Publisher: public vs private sector pay

Public-sector pay in Bulgaria is about 2% more than private-sector pay for similar work. The private sector typically offers stronger upside and bigger bonuses; the public sector typically offers better benefits and stability.

Public vs private pay gap

2%

Public-sector workers earn this much more than private-sector workers in Bulgaria on average.

Public sector 40,040 BGN
Private sector 39,160 BGN

Publisher salary by city in Bulgaria

Publisher pay is not even across Bulgaria. The chart below shows the highest-paying cities in the dataset, followed by the full location table.

  • Sofia
  • Varna
  • Burgas
  • Plovdiv
  • Rousse
  • Stara Zagora
LocationTypeAverageMedianRange
SofiaCity42,320 BGN43,260 BGN20,940-67,560 BGN
VarnaCity39,080 BGN35,420 BGN19,160-58,000 BGN
BurgasCity37,200 BGN37,620 BGN18,780-56,100 BGN
PlovdivCity36,720 BGN42,320 BGN17,860-62,100 BGN
RousseCity35,260 BGN40,240 BGN15,380-57,320 BGN
Stara ZagoraCity32,900 BGN31,180 BGN17,560-49,020 BGN


Publisher in Bulgaria: FAQs

  • How much does a publisher make per month in Bulgaria?

    A publisher in Bulgaria earns about 3,263 BGN a month before tax, based on an annual average of 39,160 BGN.

  • What's the salary range for a publisher in Bulgaria?

    Entry-level publishers in Bulgaria start near 18,780 BGN. Top-end pay reaches around 59,940 BGN. The middle 50% of earners sit between 27,040 and 55,220 BGN.

  • Is the median publisher salary in Bulgaria higher or lower than the average?

    The median is 41,660 BGN, higher than the average of 39,160 BGN. Half of publishers in Bulgaria earn below the median, half earn above it.

  • What's the gender pay gap for publishers in Bulgaria?

    Men working as a publisher in Bulgaria earn around 15% more than women on average (40,420 vs 35,000 BGN a year).

  • Do publishers in Bulgaria get bonuses?

    About 31% of publishers in Bulgaria reported a bonus in the past 12 months.
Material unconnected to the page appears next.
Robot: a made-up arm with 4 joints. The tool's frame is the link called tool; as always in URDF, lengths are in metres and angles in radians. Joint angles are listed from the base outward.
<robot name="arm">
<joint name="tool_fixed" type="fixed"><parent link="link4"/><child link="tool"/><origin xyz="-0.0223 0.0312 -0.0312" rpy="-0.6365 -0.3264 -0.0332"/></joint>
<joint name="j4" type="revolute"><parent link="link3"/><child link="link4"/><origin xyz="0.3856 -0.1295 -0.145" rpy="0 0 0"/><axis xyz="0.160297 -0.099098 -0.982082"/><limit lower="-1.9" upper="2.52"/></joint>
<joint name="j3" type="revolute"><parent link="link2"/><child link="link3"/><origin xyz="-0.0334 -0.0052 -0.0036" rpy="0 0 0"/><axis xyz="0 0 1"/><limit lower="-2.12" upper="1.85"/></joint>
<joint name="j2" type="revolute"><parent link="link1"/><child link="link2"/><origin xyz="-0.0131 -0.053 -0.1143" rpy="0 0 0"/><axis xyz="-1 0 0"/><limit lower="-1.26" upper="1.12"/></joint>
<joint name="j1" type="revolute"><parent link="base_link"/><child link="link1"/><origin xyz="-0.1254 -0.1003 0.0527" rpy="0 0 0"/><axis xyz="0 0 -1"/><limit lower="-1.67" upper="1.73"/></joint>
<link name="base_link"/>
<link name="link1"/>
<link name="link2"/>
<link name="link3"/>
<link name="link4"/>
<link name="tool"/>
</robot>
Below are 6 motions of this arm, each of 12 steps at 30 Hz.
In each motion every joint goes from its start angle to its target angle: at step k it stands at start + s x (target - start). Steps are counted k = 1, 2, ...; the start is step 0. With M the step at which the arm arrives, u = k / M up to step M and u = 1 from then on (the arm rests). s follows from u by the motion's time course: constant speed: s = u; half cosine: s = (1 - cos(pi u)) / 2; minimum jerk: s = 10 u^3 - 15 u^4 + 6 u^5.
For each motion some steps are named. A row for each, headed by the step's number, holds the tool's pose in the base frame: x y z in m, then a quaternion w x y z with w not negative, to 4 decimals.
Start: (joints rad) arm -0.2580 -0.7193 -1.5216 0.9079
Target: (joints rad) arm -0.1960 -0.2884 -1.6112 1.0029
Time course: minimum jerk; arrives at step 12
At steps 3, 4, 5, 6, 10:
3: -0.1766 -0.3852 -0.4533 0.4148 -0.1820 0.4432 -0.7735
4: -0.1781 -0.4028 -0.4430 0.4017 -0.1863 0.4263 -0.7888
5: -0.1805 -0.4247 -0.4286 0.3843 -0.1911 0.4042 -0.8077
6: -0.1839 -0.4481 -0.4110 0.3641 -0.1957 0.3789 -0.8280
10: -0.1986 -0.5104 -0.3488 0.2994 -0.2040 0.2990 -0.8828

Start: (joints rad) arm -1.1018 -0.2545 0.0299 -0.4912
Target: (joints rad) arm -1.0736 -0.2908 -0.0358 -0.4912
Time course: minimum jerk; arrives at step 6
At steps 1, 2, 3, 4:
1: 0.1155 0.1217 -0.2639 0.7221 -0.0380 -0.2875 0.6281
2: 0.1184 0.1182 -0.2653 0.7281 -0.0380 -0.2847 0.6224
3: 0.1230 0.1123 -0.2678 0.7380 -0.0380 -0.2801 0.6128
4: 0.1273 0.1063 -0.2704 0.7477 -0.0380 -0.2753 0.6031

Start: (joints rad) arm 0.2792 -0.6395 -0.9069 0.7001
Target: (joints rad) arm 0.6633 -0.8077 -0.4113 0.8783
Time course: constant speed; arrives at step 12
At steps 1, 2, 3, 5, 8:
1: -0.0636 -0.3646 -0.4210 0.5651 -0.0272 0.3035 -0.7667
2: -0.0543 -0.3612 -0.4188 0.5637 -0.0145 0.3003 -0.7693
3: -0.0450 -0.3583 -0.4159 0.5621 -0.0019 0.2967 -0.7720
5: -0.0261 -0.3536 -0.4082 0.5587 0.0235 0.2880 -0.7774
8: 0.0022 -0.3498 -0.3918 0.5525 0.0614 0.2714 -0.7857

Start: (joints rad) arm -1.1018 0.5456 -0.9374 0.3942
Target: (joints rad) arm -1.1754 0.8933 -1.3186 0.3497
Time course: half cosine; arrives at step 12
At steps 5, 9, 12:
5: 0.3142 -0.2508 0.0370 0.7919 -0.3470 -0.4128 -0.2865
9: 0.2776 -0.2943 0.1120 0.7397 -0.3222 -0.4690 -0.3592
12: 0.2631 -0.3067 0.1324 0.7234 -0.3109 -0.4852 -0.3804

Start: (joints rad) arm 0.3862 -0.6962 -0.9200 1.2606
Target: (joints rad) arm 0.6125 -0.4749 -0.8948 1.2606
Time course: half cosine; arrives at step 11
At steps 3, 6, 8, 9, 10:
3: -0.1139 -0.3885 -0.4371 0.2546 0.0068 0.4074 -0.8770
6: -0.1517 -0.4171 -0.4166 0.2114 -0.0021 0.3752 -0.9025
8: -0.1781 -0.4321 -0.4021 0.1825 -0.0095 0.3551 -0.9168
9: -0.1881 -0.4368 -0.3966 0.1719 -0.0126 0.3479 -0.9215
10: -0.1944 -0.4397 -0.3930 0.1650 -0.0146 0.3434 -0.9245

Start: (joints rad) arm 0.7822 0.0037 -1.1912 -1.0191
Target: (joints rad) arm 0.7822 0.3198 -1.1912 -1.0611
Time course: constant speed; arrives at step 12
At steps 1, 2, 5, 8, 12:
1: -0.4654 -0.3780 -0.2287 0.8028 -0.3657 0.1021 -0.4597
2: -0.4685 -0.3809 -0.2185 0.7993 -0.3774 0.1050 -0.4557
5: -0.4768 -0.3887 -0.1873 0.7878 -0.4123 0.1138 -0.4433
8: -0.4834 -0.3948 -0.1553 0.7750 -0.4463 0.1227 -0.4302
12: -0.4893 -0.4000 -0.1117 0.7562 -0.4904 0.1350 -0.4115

Reported bonuses ranged from 0% to 4% of base salary.

  • Do publishers earn more in the public or private sector in Bulgaria?

    In Bulgaria, the public sector pays a publisher about 2% more on average. Public-sector pay tends to be steadier; private-sector pay tends to offer bigger upside.

  • How often do publishers in Bulgaria get a pay raise?

    A publisher in Bulgaria sees a raise of around 9% every 21 months, equivalent to roughly 5% a year.